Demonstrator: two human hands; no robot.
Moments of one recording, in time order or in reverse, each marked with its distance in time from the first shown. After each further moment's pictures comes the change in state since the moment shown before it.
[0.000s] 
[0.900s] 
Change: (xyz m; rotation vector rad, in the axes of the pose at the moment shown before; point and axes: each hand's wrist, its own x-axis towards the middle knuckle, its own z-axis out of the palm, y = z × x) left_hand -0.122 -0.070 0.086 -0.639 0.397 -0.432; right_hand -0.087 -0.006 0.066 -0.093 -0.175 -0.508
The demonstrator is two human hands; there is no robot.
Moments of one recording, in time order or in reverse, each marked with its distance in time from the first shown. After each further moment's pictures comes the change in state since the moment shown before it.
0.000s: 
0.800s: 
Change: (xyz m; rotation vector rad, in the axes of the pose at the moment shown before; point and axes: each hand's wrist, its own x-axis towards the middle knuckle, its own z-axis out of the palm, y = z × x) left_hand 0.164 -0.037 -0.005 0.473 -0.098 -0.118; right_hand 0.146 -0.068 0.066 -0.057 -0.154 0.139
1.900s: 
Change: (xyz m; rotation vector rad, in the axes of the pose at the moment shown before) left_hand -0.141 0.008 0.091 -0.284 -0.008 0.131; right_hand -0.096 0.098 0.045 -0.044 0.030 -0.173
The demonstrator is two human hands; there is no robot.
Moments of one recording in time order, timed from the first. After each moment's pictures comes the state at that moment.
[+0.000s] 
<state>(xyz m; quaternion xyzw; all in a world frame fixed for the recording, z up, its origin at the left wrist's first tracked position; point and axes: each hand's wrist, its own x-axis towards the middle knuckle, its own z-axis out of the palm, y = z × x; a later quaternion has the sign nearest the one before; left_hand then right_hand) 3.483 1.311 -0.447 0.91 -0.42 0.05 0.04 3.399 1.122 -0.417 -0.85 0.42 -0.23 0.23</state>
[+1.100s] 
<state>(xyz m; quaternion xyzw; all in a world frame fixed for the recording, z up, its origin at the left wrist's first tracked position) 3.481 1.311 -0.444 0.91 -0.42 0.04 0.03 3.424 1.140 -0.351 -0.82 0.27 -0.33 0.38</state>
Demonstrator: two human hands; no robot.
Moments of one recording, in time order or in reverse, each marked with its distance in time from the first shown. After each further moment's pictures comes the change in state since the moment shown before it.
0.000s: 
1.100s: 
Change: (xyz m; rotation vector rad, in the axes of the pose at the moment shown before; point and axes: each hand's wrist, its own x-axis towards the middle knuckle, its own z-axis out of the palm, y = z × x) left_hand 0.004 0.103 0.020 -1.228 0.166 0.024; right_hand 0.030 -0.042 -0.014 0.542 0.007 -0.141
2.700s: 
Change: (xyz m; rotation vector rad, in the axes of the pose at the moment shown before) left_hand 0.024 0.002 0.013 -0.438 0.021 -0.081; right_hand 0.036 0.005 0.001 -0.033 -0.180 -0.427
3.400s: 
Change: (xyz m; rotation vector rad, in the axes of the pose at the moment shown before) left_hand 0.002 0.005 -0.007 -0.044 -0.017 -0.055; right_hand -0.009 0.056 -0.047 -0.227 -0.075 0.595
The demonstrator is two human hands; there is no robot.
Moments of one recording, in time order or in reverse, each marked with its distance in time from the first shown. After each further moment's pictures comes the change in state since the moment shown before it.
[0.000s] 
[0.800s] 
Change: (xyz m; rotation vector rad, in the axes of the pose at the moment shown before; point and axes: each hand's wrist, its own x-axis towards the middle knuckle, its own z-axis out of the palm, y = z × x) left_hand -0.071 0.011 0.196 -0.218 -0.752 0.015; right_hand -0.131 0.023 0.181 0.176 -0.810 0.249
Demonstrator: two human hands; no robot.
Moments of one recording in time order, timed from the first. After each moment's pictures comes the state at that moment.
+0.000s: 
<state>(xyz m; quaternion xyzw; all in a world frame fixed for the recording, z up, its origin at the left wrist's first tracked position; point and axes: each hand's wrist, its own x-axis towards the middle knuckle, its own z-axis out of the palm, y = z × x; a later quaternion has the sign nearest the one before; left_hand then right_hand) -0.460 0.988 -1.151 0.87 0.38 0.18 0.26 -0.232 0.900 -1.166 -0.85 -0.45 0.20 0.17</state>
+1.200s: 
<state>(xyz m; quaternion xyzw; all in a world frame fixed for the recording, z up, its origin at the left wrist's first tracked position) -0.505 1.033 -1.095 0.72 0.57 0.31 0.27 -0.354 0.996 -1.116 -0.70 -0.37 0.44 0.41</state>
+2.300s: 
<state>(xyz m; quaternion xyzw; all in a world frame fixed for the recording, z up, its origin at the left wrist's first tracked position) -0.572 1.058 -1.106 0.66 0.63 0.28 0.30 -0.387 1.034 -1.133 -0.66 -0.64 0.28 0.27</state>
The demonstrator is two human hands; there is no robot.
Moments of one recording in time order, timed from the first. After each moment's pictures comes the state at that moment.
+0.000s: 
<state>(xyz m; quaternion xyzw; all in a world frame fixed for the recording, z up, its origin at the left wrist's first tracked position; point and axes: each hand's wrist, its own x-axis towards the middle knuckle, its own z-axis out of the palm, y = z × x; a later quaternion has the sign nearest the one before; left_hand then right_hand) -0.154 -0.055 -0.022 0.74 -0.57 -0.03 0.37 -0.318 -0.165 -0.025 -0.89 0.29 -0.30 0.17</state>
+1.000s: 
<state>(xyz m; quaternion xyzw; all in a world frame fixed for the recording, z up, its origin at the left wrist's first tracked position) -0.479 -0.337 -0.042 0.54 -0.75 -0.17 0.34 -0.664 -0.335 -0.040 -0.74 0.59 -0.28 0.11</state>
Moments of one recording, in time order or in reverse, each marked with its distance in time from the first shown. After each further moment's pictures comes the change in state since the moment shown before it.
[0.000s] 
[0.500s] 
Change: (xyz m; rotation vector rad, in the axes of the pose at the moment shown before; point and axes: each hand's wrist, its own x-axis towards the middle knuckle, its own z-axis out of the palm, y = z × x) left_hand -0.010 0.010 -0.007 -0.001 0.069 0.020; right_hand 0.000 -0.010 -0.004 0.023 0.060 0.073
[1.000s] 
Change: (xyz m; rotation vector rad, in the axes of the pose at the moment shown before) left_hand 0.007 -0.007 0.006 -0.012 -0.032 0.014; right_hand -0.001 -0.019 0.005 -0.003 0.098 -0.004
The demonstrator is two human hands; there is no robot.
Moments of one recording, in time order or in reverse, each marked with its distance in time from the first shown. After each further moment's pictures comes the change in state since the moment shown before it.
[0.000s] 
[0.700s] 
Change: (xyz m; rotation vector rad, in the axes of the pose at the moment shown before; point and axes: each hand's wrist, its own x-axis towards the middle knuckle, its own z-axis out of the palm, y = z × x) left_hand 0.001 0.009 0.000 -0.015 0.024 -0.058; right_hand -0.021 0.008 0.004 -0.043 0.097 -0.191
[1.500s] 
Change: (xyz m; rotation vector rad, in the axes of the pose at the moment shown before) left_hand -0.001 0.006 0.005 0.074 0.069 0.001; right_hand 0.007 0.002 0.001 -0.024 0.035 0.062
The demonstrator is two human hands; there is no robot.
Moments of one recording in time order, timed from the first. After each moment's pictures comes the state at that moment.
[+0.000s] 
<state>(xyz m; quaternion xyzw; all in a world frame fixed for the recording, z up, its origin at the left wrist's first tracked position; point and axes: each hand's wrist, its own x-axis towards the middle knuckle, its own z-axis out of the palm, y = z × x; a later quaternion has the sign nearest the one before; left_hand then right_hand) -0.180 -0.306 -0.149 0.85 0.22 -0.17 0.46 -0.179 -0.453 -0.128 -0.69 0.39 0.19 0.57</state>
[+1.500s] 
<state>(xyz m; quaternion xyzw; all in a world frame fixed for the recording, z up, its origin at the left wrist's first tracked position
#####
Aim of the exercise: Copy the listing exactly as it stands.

Answer box:
Demonstrator: two human hands; no robot.
Moments of one recording, in time order or in reverse, each marked with its distance in time from the first shown. After each further moment's pictures comes the change in state since the moment shown before it.
[0.000s] 
[0.900s] 
Change: (xyz m; rotation vector rad, in the axes of the pose at the moment shown before; point and axes: each hand's wrist, its own x-axis towards the middle knuckle, its own z-axis out of the palm, y = z × x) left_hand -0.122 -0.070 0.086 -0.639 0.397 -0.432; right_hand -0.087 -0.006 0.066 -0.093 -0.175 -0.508
The demonstrator is two human hands; there is no robot.
Moments of one recording, in time order or in reverse, each marked with its distance in time from the first shown. After each further moment's pictures comes the change in state since the moment shown before it.
0.000s: 
0.800s: 
Change: (xyz m; rotation vector rad, in the axes of the pose at the moment shown before; point and axes: each hand's wrist, its own x-axis towards the middle knuckle, its own z-axis out of the palm, y = z × x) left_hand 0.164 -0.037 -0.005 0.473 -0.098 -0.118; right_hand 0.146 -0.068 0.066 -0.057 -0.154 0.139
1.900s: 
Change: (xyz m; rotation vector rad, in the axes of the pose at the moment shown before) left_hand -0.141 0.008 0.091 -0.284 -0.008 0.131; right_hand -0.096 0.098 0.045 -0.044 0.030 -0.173
The demonstrator is two human hands; there is no robot.
Moments of one recording in time order, timed from the first. After each moment's pictures comes the state at that moment.
[+0.000s] 
<state>(xyz m; quaternion xyzw; all in a world frame fixed for the recording, z up, its origin at the left wrist's first tracked position; point and axes: each hand's wrist, its own x-axis towards the middle knuckle, its own z-axis out of the palm, y = z × x; a later quaternion has the sign nearest the one before; left_hand then right_hand) 3.483 1.311 -0.447 0.91 -0.42 0.05 0.04 3.399 1.122 -0.417 -0.85 0.42 -0.23 0.23</state>
[+1.100s] 
<state>(xyz m; quaternion xyzw; all in a world frame fixed for the recording, z up, its origin at the left wrist's first tracked position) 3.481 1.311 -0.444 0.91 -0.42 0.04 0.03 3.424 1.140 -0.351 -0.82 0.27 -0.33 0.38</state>
Demonstrator: two human hands; no robot.
Moments of one recording, in time order or in reverse, each marked with its distance in time from the first shown. After each further moment's pictures comes the change in state since the moment shown before it.
0.000s: 
1.100s: 
Change: (xyz m; rotation vector rad, in the axes of the pose at the moment shown before; point and axes: each hand's wrist, its own x-axis towards the middle knuckle, its own z-axis out of the palm, y = z × x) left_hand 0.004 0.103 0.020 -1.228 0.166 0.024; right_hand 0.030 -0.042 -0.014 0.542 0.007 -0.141
2.700s: 
Change: (xyz m; rotation vector rad, in the axes of the pose at the moment shown before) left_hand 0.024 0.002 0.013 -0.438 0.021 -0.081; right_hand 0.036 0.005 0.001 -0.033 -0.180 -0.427
3.400s: 
Change: (xyz m; rotation vector rad, in the axes of the pose at the moment shown before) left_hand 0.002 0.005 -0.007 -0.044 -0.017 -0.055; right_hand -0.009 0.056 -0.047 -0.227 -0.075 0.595
The demonstrator is two human hands; there is no robot.
Moments of one recording, in time order or in reverse, each marked with its distance in time from the first shown. After each further moment's pictures comes the change in state since the moment shown before it.
[0.000s] 
[0.800s] 
Change: (xyz m; rotation vector rad, in the axes of the pose at the moment shown before; point and axes: each hand's wrist, its own x-axis towards the middle knuckle, its own z-axis out of the palm, y = z × x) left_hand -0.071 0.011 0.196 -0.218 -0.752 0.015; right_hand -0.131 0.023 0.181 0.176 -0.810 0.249
Demonstrator: two human hands; no robot.
Moments of one recording in time order, timed from the first. After each moment's pictures comes the state at that moment.
+0.000s: 
<state>(xyz m; quaternion xyzw; all in a world frame fixed for the recording, z up, its origin at the left wrist's first tracked position; point and axes: each hand's wrist, its own x-axis towards the middle knuckle, its own z-axis out of the palm, y = z × x; a later quaternion has the sign nearest the one before; left_hand then right_hand) -0.460 0.988 -1.151 0.87 0.38 0.18 0.26 -0.232 0.900 -1.166 -0.85 -0.45 0.20 0.17</state>
+1.200s: 
<state>(xyz m; quaternion xyzw; all in a world frame fixed for the recording, z up, its origin at the left wrist's first tracked position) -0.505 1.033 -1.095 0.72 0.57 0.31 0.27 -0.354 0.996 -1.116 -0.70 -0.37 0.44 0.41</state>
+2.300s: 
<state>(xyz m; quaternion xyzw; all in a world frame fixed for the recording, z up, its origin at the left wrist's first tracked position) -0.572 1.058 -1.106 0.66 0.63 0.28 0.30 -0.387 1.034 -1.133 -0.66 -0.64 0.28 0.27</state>
The demonstrator is two human hands; there is no robot.
Moments of one recording in time order, timed from the first. After each moment's pictures comes the state at that moment.
+0.000s: 
<state>(xyz m; quaternion xyzw; all in a world frame fixed for the recording, z up, its origin at the left wrist's first tracked position; point and axes: each hand's wrist, its own x-axis towards the middle knuckle, its own z-axis out of the palm, y = z × x; a later quaternion has the sign nearest the one before; left_hand then right_hand) -0.154 -0.055 -0.022 0.74 -0.57 -0.03 0.37 -0.318 -0.165 -0.025 -0.89 0.29 -0.30 0.17</state>
+1.000s: 
<state>(xyz m; quaternion xyzw; all in a world frame fixed for the recording, z up, its origin at the left wrist's first tracked position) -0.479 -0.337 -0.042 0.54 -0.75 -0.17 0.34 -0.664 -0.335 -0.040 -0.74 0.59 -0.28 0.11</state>
Moments of one recording, in time order or in reverse, each marked with its distance in time from the first shown. After each further moment's pictures comes the change in state since the moment shown before it.
[0.000s] 
[0.500s] 
Change: (xyz m; rotation vector rad, in the axes of the pose at the moment shown before; point and axes: each hand's wrist, its own x-axis towards the middle knuckle, its own z-axis out of the palm, y = z × x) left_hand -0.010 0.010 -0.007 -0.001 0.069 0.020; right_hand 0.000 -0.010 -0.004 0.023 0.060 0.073
[1.000s] 
Change: (xyz m; rotation vector rad, in the axes of the pose at the moment shown before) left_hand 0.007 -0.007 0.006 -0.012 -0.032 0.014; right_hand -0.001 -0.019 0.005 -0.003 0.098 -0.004
The demonstrator is two human hands; there is no robot.
Moments of one recording, in time order or in reverse, each marked with its distance in time from the first shown. After each further moment's pictures comes the change in state since the moment shown before it.
[0.000s] 
[0.700s] 
Change: (xyz m; rotation vector rad, in the axes of the pose at the moment shown before; point and axes: each hand's wrist, its own x-axis towards the middle knuckle, its own z-axis out of the palm, y = z × x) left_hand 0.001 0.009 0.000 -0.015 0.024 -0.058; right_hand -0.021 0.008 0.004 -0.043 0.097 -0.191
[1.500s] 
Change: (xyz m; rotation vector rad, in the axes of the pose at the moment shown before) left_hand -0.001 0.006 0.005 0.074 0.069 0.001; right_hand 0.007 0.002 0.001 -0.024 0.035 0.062
The demonstrator is two human hands; there is no robot.
Moments of one recording in time order, timed from the first. After each moment's pictures comes the state at that moment.
[+0.000s] 
<state>(xyz m; quaternion xyzw; all in a world frame fixed for the recording, z up, its origin at the left wrist's first tracked position; point and axes: each hand's wrist, its own x-axis towards the middle knuckle, its own z-axis out of the palm, y = z × x; a later quaternion has the sign nearest the one before; left_hand then right_hand) -0.180 -0.306 -0.149 0.85 0.22 -0.17 0.46 -0.179 -0.453 -0.128 -0.69 0.39 0.19 0.57</state>
[+1.500s] 
<state>(xyz m; quaternion xyzw; all in a world frame fixed for the recording, z up, its origin at the left wrist's first tracked position

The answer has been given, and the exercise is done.